時間革命
きのうの記事はちょっとわかりにくかったので、補足しておこう。人々に共通の時間という概念は、本書によれば15世紀のヨーロッパで生まれたものだ。そのころ機械式の時計が普及し、都市の公共空間に時計台ができた。

中世までの自然な時間は季節によっても地域によってもバラバラだったが、近代の時間は正確に同じで、人々は時計で同期をとって共同作業する。工場では同じ時間に出勤して同時に仕事しないと効率が落ちるので、資本家は労働者に時間厳守を要求した。工場では個人にノルマが与えられ、人々は限られた時間の中で休む暇なく同時に働いた。
金利を取るようになったのも、16世紀以降である。それまで時間は神の所有するものであり、それを利用して商人がもうけることは許されなかった。このためカトリック教会は金利を禁止し、高利貸しを取り締まったが、プロテスタントは時間から金利を得た。

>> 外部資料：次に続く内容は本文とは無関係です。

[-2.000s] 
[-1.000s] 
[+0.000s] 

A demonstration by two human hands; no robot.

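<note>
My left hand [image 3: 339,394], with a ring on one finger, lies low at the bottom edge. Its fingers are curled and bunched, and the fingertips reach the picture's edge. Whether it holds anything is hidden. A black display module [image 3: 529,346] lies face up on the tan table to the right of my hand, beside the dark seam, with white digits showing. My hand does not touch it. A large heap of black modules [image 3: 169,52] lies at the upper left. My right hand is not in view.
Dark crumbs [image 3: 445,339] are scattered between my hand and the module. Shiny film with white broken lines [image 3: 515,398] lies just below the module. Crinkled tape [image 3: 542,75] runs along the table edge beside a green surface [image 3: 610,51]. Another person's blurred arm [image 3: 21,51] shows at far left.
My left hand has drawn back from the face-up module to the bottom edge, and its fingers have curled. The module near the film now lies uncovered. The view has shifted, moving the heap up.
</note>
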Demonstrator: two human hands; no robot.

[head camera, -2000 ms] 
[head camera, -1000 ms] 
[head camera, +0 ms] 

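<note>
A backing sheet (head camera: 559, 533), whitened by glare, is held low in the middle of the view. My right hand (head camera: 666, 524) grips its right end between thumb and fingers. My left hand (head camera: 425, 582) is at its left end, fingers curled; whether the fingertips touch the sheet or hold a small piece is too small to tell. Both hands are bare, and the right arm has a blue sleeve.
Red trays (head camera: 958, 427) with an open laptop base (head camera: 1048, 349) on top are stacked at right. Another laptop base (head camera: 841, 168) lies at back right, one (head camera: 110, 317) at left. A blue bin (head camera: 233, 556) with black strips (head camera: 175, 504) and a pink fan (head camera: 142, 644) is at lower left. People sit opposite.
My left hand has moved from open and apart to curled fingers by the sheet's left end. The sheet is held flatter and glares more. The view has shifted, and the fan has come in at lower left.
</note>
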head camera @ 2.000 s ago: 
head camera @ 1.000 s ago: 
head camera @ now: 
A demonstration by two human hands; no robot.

彼らにとっては、この世の時間は神に与えられた試練であり、労働によって自己の救済を確認することが目的なので、遊びは職場から排除された。フランクリンは「時は金なり」という言葉で人々に時間を守るよう説き、労働倫理が強調された。時間を神のものから資本家のものにしたのが資本主義だった。

しかし脱工業化社会では工場が作業の場ではないので、人々は非同期的に行動する。かつて大型コンピュータで多くの人が同時に行なっていた情報処理は、PCでバラバラに行なわれるようになった。電話は同時に2人を拘束するが、Eメールは送信と受信を同期する必要がない。テレビも録画機に収録して見るようになった。

これによって時間は個人化し、人々は同期から解放されて自由になった。情報産業では、勤務時間という概念も(したがって残業も)ない。そんな時代に「残業代ゼロ」を攻撃する朝日新聞は、情報社会に工業社会の遺物を持ち込もうとしているのか、それとも工業社会しか知らない老人に迎合しているのだろう。